_Task prompt_:
Which of the lines below holds the string "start"? Copy every line that does.

- Opening Delimiter -

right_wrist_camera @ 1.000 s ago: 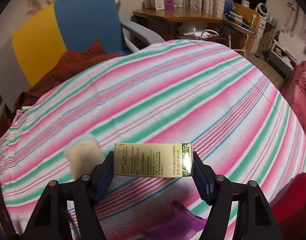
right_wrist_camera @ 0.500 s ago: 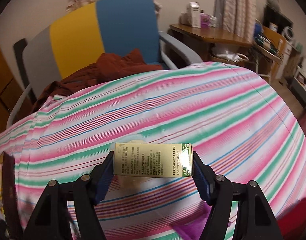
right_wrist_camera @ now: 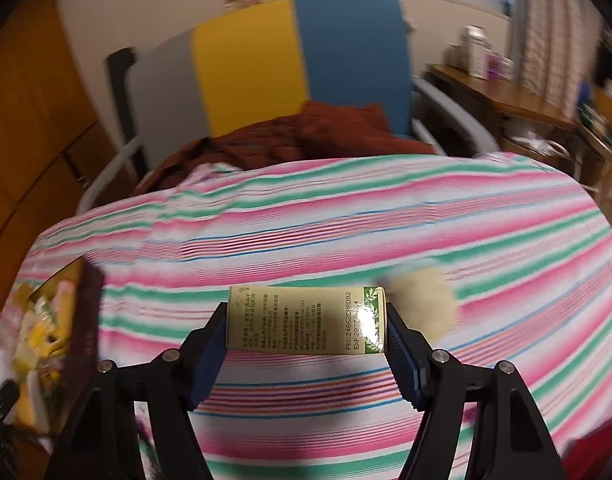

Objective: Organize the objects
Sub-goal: 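Carry the plastic bag and medicine box to the gold tray and release both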

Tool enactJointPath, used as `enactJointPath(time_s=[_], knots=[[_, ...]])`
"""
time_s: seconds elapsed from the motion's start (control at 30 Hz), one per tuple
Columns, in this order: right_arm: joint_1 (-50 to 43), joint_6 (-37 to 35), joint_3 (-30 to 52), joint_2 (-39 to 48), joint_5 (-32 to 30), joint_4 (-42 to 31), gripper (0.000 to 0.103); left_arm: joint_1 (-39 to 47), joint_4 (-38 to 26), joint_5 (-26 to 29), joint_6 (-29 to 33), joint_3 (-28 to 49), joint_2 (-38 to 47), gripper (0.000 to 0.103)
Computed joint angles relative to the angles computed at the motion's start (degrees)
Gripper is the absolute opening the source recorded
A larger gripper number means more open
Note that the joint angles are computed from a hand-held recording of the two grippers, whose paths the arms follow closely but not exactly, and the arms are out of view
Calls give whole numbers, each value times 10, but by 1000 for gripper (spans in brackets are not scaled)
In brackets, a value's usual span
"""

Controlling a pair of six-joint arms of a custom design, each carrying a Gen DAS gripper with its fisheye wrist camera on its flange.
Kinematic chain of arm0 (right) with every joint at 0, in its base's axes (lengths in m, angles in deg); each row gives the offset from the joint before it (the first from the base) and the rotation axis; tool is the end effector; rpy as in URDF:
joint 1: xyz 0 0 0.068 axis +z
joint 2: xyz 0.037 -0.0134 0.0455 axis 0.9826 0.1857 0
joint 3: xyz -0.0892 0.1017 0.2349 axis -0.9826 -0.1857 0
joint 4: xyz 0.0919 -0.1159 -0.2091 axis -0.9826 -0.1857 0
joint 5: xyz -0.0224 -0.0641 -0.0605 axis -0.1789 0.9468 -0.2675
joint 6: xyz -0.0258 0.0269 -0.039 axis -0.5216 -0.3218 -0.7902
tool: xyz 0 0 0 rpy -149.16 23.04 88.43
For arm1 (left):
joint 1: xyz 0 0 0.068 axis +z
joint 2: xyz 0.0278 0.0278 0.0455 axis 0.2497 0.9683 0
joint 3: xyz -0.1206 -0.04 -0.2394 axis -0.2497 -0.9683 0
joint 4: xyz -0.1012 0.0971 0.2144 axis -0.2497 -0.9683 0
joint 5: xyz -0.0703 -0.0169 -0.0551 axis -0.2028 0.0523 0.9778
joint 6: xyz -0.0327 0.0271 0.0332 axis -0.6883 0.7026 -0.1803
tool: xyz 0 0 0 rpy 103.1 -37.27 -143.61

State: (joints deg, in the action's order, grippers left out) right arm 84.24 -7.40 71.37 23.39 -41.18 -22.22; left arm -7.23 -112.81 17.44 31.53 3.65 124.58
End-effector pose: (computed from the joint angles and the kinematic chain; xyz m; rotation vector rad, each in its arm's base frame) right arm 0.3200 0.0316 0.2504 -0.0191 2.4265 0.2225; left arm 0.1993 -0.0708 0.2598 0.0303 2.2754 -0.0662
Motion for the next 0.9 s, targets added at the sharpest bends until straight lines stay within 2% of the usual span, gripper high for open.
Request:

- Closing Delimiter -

_Task answer_:
time_s: seconds elapsed from the motion's start (control at 30 Hz), one per tuple
Computed joint angles relative to the angles computed at the motion's start (degrees)

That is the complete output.